In our Faux PaaS project, we need a backup plan – or rather, a restore plan.
On each SQL Server instance, clients can create as many databases as they want, anytime they want, with no human intervention. We need those databases covered by disaster recovery as quickly as practical.
SQL Server’s newer disaster recovery options – Always On Availability Groups and async database mirroring – have a few drawbacks. They require configuration for each new database, and they can hit worker thread exhaustion as you grow to hundreds or thousands of protected databases.
That’s where old-school log shipping comes in.
Log shipping (Books Online) isn’t just a built-in feature – it’s more of a technique that’s been around forever. In essence:
- The primary takes a log backup every X minutes
- The secondary watches that file share, and restores any new log backups that show up
SQL Server has their implementation of log shipping built right into the product, and it’s great – having stood the test of time for over a decade. (When’s the last time you saw a Cumulative Update that fixed a log shipping bug?) Normally, given the choice between reusing Microsoft’s code versus writing my own, I’ll take theirs every time.
Native log shipping isn’t perfect, though. We had a few ambitious requirements that SQL Server’s implementation didn’t quite meet:
- Zero setup for newly added databases
- Zero communication between the primary and secondary servers
- High throughput to keep up with hundreds or thousands of databases, but without hundreds or thousands of jobs running simultaneously
- Open source the whole thing so you can find our bugs
To make log shipping scale, we built sp_AllNightLog.

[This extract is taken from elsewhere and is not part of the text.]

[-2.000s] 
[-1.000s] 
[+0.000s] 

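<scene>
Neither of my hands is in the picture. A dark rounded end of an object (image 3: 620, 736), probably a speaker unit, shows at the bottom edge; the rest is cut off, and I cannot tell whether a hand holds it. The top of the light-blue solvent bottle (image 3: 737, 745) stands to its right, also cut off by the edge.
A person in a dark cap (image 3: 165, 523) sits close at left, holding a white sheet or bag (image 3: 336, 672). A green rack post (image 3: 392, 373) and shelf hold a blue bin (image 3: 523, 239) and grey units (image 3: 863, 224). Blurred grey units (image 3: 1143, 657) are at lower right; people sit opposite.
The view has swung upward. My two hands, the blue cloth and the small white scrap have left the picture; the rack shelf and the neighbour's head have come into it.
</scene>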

On the primary server, multiple Agent jobs take backups simultaneously across lots of databases using Ola Hallengren’s proven DatabaseBackup proc. You control the backup frequency and the number of Agent jobs to balance recoverability against performance overhead.

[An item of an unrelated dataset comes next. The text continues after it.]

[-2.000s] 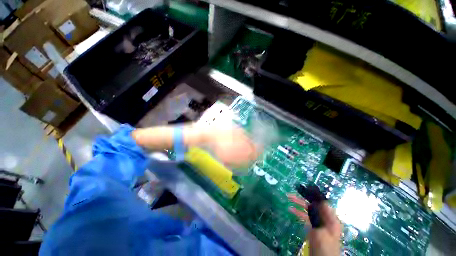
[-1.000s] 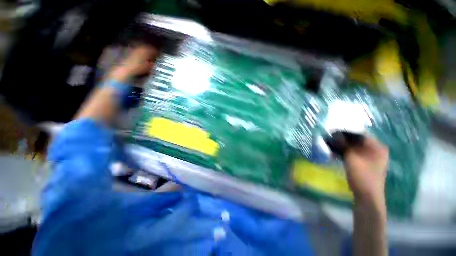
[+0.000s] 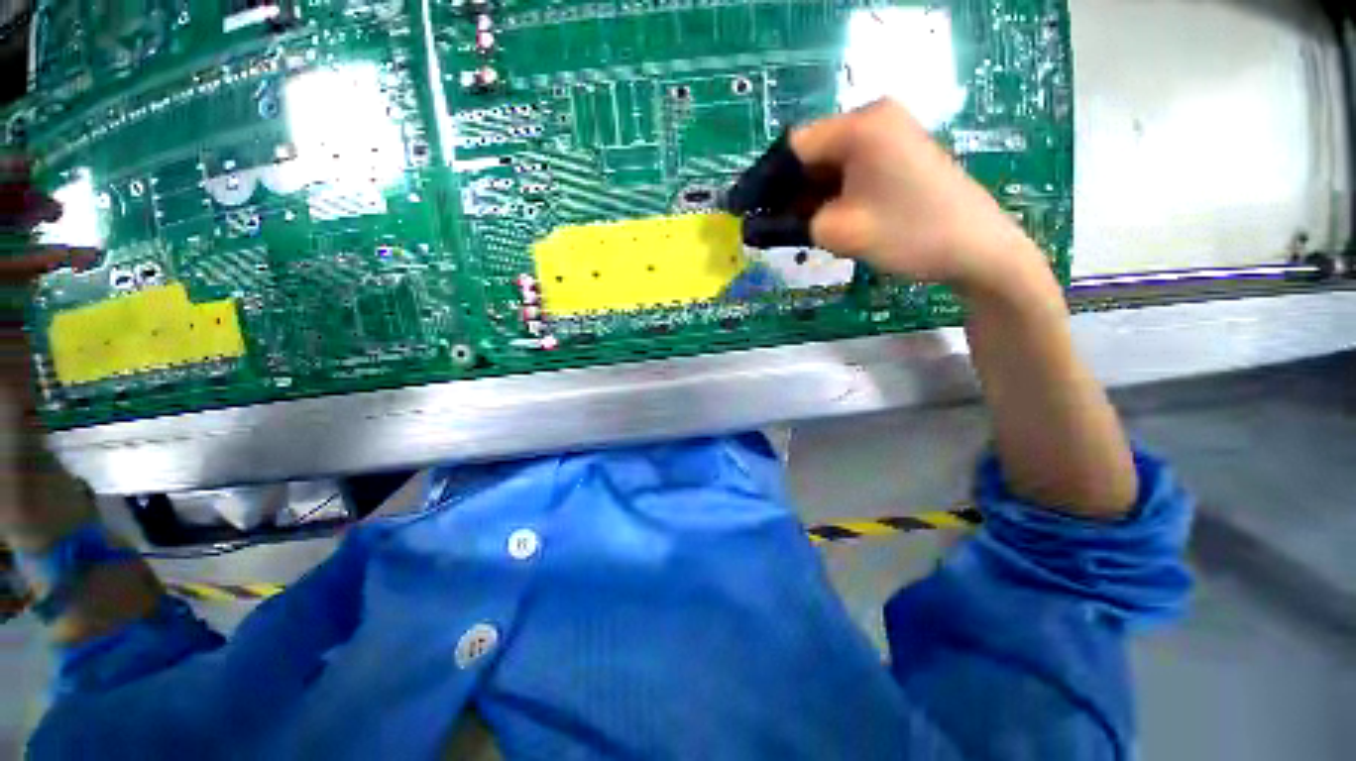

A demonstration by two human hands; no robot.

On the restoring server, same thing, but with sp_DatabaseRestore – multiple Agent jobs watch folders for incoming files, and restore ’em. Just like with regular log shipping, you can control the job schedules, so you can use the servers for read-only reporting workloads during the day, then catch ’em back up to current overnight.
You can install the restore side of it on multiple servers, in multiple locations, too. Here’s a sketch-out of a more advanced implementation similar to one we’re doing for the Faux PaaS project:
To learn more:
- Read the sp_AllNightLog documentation
- Download the free First Responder Kit (and check out Tara’s white paper in there about disaster recovery in Google Cloud)
- For interactive help, visit the #FirstResponderKit channel in the SQL Server community Slack (just be patient, community members aren’t always around in the Slack room)
- To file a bug, hit the Github Issues
I do expect to see lots of bugs in here for now – this hasn’t gone into production anywhere yet, only into our testing labs, so I’m sure we’re going to discover neat stuff over the next few weeks. If you choose to put it in production, I’d highly recommend watching the Github repo (click the Watch icon at the top right when you’re logged in) to get emails as people find bugs.
We’d like to thank kCura for making this open source project possible, and thank Google Compute Engine for helping us lay the foundation with sp_DatabaseRestore. I’m a huge believer in partnering with clients to not just make their own projects happen, but help you, dear reader, by contributing this work back into the open source community.